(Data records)
——————————

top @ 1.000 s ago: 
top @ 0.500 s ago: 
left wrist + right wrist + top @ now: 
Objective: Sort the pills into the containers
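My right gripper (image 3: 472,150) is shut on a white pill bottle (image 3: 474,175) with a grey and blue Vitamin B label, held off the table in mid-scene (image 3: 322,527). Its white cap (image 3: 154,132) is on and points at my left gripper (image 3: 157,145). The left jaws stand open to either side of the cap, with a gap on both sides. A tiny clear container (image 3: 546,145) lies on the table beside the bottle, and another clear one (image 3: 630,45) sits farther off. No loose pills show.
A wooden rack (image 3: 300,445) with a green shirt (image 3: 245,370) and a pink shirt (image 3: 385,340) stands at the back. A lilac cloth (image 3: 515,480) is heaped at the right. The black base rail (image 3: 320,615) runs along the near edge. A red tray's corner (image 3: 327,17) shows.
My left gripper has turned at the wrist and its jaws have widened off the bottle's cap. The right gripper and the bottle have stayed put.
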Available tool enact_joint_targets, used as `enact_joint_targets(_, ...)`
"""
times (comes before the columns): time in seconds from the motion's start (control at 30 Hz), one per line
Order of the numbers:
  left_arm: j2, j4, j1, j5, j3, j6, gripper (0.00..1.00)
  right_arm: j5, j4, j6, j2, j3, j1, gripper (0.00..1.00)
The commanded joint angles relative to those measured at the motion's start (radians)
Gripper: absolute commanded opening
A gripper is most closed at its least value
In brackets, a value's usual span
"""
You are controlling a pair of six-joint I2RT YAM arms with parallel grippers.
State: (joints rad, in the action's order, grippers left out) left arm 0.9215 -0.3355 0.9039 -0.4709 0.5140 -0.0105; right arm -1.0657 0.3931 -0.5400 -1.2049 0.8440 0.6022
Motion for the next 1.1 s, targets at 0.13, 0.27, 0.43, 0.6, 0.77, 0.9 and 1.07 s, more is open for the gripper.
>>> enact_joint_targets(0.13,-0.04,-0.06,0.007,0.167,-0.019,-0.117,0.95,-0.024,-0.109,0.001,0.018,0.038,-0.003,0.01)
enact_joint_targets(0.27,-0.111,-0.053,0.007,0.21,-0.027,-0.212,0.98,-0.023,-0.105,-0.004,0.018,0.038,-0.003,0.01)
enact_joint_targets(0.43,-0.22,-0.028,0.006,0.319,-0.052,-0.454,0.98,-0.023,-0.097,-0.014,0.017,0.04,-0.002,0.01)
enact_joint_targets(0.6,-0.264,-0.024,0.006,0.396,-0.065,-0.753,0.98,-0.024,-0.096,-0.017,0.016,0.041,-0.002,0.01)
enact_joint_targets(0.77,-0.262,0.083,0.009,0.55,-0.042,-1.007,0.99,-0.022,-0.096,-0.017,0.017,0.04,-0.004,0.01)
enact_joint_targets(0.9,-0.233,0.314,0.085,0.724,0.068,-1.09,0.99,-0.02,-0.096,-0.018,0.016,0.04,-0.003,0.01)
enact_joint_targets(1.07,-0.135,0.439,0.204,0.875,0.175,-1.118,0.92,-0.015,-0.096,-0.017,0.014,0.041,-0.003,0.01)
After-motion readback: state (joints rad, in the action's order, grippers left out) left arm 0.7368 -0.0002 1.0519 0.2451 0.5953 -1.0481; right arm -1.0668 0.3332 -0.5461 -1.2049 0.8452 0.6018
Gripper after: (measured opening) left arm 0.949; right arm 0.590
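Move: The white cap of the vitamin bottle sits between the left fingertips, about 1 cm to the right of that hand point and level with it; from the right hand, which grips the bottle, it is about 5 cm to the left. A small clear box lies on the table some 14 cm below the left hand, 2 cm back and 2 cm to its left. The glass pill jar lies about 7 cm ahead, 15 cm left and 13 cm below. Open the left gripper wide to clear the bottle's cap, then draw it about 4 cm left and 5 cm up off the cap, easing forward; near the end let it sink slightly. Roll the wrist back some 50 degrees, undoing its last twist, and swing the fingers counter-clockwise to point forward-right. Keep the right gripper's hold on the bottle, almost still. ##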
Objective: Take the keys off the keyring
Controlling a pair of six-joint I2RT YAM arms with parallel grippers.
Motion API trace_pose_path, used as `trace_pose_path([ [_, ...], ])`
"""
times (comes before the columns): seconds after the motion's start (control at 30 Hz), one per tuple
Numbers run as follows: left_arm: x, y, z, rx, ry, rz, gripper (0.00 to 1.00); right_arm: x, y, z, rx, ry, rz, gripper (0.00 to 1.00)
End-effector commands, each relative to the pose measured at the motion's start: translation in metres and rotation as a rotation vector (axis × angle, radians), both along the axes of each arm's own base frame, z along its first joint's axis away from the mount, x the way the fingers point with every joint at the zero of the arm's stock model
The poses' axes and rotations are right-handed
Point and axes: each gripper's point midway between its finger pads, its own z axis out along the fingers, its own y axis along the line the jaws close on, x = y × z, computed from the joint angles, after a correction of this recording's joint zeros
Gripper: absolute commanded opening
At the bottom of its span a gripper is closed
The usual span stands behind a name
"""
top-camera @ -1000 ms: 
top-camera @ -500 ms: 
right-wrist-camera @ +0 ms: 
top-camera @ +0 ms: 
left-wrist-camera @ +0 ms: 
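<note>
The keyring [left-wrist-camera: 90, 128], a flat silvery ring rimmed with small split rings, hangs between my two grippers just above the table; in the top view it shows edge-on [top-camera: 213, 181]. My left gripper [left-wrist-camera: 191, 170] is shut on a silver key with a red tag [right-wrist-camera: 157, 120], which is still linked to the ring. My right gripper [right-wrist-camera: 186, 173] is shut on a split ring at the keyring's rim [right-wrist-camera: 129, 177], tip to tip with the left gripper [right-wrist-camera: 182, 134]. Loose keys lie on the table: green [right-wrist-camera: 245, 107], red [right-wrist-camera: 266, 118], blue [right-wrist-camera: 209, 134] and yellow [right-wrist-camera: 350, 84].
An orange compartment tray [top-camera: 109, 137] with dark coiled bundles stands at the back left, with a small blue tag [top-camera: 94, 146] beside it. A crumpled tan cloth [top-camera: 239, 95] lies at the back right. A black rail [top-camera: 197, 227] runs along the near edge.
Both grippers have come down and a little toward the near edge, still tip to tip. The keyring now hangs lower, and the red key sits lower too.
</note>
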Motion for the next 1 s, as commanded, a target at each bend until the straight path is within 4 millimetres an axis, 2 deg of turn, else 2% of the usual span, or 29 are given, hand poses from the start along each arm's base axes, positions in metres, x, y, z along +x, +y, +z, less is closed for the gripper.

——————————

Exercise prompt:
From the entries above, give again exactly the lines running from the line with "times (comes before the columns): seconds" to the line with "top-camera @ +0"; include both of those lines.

Exercise solution:
times (comes before the columns): seconds after the motion's start (control at 30 Hz), one per tuple
Numbers run as follows: left_arm: x, y, z, rx, ry, rz, gripper (0.00 to 1.00); right_arm: x, y, z, rx, ry, rz, gripper (0.00 to 1.00)
End-effector commands, each relative to the pose measured at the motion's start: translation in metres and rotation as a rotation vector (axis × angle, radians), both along the axes of each arm's own base frame, z along its first joint's axis away from the mount, x the way the fingers point with every joint at the zero of the arm's stock model
The poses' axes and rotations are right-handed
Point and axes: each gripper's point midway between its finger pads, its own z axis out along the fingers, its own y axis along the line the jaws close on, x = y × z, computed from the joint angles, after a correction of this recording's joint zeros
Gripper: absolute commanded opening
At the bottom of its span a gripper is closed
The usual span stands behind a name
"""
top-camera @ -1000 ms: 
top-camera @ -500 ms: 
right-wrist-camera @ +0 ms: 
top-camera @ +0 ms: 

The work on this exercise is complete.